One final little nugget from the report: the survey taken by students asks if the students see themselves heading towards a Science-based career in the future.  In Canada, 34% said yes, the second highest of any country in the survey (after the US).  I’d like to think this will put to rest all the snarky remarks about how kids aren’t sufficiently STEM-geared these days (<cough> Ken Coates <cough>), but I’m not holding my breath.
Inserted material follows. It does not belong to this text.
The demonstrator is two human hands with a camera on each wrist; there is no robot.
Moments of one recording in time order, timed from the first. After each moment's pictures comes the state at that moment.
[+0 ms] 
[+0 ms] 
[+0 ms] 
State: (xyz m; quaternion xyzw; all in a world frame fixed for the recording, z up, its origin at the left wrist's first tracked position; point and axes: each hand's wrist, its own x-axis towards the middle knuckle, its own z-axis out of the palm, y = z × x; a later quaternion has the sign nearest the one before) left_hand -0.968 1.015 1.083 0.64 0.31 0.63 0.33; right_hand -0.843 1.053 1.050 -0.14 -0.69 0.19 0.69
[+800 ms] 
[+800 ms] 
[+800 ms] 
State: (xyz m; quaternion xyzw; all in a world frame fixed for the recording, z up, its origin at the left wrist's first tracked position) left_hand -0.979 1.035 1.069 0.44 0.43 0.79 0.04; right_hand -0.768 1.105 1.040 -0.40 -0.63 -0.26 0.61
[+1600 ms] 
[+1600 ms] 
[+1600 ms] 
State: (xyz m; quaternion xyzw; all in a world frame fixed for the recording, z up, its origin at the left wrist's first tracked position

Statscan Report on Youth Employment

Statistics Canada’s put out some interesting data youth employment by Rene Morisette on Monday.  It’s one of those half-full/half-empty stories: the youth unemployment rate is back down to 13% where it was in 1976 (and hence lower than it has been for most of the intervening 40 years), but the percentage of youth working full-time has dropped.  The tricky part of this analysis – not really covered by the paper – is that the comparison in both time periods excludes students.  That makes for a tricky comparison because there are proportionately about 3 times as many students as there were 40 years ago.  To put that another way, there are a lot fewer bright kids – that is, the kind likely to get and keep jobs – not in school now than in 1976.  So it’s not quite an apples-to-apples comparison and it’s hard to know what having more young people in school actually does to the employment rate.

Aside from data on employment rates, the report (actually a condensation of some speaking notes and graphs from a presentation made earlier this year) also includes a mishmash of other related data, from differing recent youth employment trends in oil provinces vs. non-oil provinces (short version: they’re really different) to gender differences in graduate wage premiums (bigger for women than men, which may explain participation rate differences), to trends in overall graduate wage premiums.  Intriguingly, these rose through the 80s and 90s but are now declining back to 1980 levels, though whether that is due to an increase in the supply of educated labour or reflects broader changes in the labour market such as the “Great Reversal” in the demand for cognitive skills that UBC’s David Green and others have described is a bit of a mystery.

But don’t take my word for it: have a skim through the report (available here).  Well worth a few minutes of your time.